We then ran PyClone on each patient’s sample input files using this command:
PyClone run_analysis_pipeline --in_files sample_1.tsv sample_2.tsv \
--working_dir ./ --tumour_contents 0.45 0.78
After PyClone had inferred per-sample CCF values for all somatic mutations provided as input, we read them from the output file tables/loci.tsv
, and visualized them as a scatter plot.
As part of our effort to validate our subclonal reconstructions, we ran the third-party software PhyloWGS on our mutation data. First, we converted our somatic mutation tables into input files in the mutect_tcga
format supported by PhyloWGS. Then we converted our copy number segmentation files into the input files format required by PhyloWGS. Once this was done, we used the following PhyloWGS script to pre-process the data and merge the sample-specific files:
create_phylowgs_inputs.py --output-variants ssm.txt \
--output-cnvs cnv.txt \
--vcf-type AE-015-Baseline-cfDNA=mutect_tcga \
--vcf-type AE-015-Progression2-cfDNA=mutect_tcga \
--cnvs AE-015-Baseline-cfDNA=AE-015-Baseline-cfDNA.seg \
--cnvs AE-015-Progression2-cfDNA=AE-015-Progression2-cfDNA.seg \
AE-015-Baseline-cfDNA=AE-015-Baseline-cfDNA.vcf \
AE-015-Progression2-cfDNA=AE-015-Progression2-cfDNA.vcf
The resulting ssm.txt
and cnv.txt
files were used as inputs for mutation clustering and subclone identification:
multievolve.py --num-chains 4 --ssms ssm.txt --cnvs cnv.txt --output-dir chains
After the analysis had completed, we ran the PhyloWGS write_results.py
script that generates the final output files:
write_results.py AE-015 trees.zip AE-015.summ.json.gz \
AE-015.muts.json.gz AE-015.mutass.zip
PhyloWGS does not report CCF values for individual mutations, but instead only reports mutation-cluster assignments and cluster CCFs.
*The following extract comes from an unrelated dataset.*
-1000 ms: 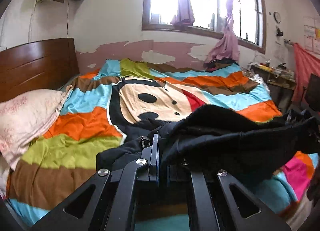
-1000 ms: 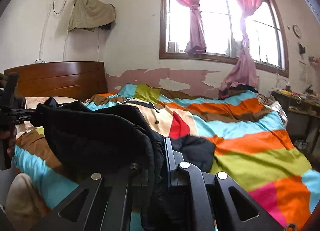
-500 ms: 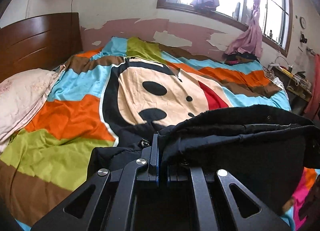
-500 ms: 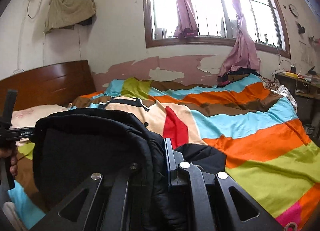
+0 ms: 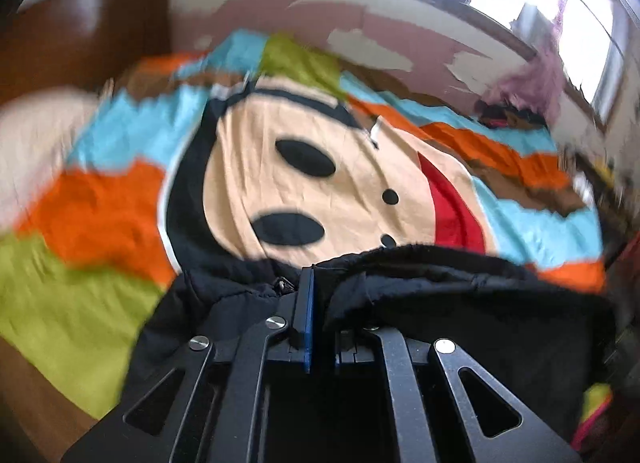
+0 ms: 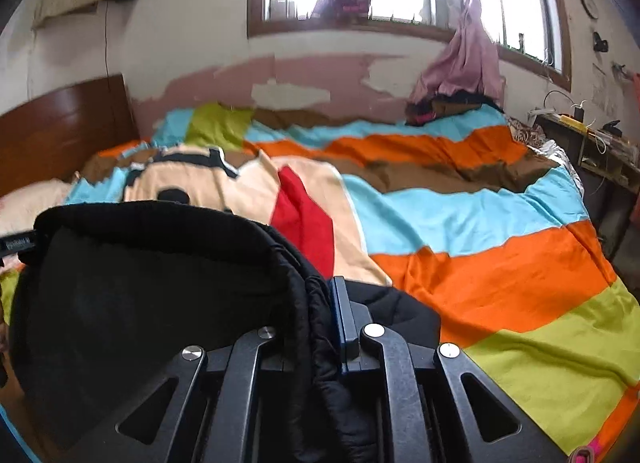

Furthermore, PhyloWGS actually reports thousands of possible subclonal reconstructions, which are scored based on a normalized likelihood value assigned to each reconstruction. To compare our subclonal reconstructions against the best PhyloWGS reconstruction, we used the normalized likelihood calculation formula in PhyloWGS tree_viewer.js to identify the numeric identifier of the best reconstruction (e.g. 1452
), using information available in the AE-015.summ.json
file. We then read mutation-to-cluster assignments from the file 1452.json
found inside the AE-015.mutass.zip
file.
Since PhyloWGS does not output any per-mutation CCF values, we could not directly generate mutation CCF scatterplots that would have allowed visual investigation of the validity of the cluster assignments. So we instead generated mutation CCF scatterplots using the mutation CCF values inferred by our pipeline, and colored the mutations in these scatterplots based on their PhyloWGS cluster assignments.